Goal of the exercise:
Some entries follow. Reproduce exactly the lines starting at the one with "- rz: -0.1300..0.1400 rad" and stopping after the one with "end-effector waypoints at".

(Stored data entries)
+ + + + + + +

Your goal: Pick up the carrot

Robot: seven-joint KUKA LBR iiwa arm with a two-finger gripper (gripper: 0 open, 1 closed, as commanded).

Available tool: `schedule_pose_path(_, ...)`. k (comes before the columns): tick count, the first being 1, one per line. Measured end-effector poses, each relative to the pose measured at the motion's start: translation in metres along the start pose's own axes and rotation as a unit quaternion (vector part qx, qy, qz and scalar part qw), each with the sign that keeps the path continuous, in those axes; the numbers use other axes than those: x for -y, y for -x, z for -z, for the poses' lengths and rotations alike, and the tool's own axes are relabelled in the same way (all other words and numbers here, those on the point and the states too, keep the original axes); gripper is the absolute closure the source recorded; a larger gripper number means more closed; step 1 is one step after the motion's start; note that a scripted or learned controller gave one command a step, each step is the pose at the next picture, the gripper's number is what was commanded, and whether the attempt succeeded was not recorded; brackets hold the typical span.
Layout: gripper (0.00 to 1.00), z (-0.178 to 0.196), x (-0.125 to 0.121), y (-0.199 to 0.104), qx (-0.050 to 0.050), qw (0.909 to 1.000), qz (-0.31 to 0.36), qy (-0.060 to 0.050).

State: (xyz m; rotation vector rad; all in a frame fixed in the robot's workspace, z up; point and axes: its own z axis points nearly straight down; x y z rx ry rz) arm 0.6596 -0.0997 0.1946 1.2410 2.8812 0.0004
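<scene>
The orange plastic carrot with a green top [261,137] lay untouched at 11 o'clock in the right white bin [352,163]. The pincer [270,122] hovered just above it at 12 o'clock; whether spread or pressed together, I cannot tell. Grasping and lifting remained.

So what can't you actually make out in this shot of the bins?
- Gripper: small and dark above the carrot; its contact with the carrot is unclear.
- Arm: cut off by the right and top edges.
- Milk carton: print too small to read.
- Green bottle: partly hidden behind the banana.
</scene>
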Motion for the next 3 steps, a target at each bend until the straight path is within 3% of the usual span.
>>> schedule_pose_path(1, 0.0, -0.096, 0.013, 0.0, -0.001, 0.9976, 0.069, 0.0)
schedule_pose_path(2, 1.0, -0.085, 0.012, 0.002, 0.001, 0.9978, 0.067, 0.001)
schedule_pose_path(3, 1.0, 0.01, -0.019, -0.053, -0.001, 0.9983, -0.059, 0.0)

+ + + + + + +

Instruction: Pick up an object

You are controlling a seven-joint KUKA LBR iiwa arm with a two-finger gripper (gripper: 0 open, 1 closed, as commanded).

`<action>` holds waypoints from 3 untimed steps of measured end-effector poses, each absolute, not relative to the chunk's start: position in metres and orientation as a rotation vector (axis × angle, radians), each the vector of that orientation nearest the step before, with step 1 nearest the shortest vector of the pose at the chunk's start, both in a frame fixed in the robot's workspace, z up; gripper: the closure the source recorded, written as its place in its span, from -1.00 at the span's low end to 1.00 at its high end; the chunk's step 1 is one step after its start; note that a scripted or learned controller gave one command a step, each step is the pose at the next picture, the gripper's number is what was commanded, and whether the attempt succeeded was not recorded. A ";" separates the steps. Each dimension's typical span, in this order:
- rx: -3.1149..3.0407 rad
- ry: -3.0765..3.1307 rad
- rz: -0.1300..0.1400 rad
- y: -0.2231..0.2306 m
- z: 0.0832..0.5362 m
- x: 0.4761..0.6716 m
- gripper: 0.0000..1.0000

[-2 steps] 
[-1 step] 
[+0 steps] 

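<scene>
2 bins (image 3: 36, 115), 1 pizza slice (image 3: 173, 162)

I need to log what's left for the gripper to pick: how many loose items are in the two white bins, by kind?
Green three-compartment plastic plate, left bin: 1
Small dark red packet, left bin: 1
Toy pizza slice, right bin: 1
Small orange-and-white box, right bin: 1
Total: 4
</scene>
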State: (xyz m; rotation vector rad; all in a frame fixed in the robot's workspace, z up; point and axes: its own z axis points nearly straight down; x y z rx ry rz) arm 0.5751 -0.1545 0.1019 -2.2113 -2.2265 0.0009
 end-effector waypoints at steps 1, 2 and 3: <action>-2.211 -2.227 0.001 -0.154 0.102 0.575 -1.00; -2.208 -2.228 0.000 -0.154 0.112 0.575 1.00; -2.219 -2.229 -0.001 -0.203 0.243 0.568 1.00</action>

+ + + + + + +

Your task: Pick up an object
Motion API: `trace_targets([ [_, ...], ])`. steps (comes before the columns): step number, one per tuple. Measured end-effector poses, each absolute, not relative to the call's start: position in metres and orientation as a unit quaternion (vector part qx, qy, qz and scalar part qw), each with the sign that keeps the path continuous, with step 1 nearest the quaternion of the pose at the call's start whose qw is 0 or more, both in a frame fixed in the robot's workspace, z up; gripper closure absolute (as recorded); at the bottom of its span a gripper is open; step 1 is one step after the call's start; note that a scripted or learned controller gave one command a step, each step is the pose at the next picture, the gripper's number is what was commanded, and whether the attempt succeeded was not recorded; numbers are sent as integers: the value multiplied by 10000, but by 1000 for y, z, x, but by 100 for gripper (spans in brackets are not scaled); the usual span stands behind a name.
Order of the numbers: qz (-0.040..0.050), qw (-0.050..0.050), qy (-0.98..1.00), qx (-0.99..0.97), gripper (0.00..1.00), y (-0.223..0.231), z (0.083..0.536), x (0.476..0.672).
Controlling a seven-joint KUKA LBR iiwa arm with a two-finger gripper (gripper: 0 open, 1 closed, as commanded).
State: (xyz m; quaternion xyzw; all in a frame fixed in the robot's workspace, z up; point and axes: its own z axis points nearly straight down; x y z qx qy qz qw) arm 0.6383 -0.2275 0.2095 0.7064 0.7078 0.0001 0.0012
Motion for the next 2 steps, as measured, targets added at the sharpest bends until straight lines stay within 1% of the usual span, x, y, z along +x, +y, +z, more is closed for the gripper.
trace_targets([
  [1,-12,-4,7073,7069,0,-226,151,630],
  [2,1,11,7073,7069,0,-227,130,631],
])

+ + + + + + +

Response to the exercise:
- rz: -0.1300..0.1400 rad
- y: -0.2231..0.2306 m
- z: 0.0832..0.5362 m
- x: 0.4761..0.6716 m
- gripper: 0.0000..1.0000

[-2 steps] 
[-1 step] 
[+0 steps] 

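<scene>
2 bins (image 3: 36, 115), 1 pizza slice (image 3: 173, 162)

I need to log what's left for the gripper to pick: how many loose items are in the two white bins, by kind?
Green three-compartment plastic plate, left bin: 1
Small dark red packet, left bin: 1
Toy pizza slice, right bin: 1
Small orange-and-white box, right bin: 1
Total: 4
</scene>
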State: (xyz m; rotation vector rad; all in a frame fixed in the robot's workspace, z up; point and axes: its own z axis points nearly straight down; x y z rx ry rz) arm 0.5751 -0.1545 0.1019 -2.2113 -2.2265 0.0009
 end-effector waypoints at steps 1, 2 and 3: <action>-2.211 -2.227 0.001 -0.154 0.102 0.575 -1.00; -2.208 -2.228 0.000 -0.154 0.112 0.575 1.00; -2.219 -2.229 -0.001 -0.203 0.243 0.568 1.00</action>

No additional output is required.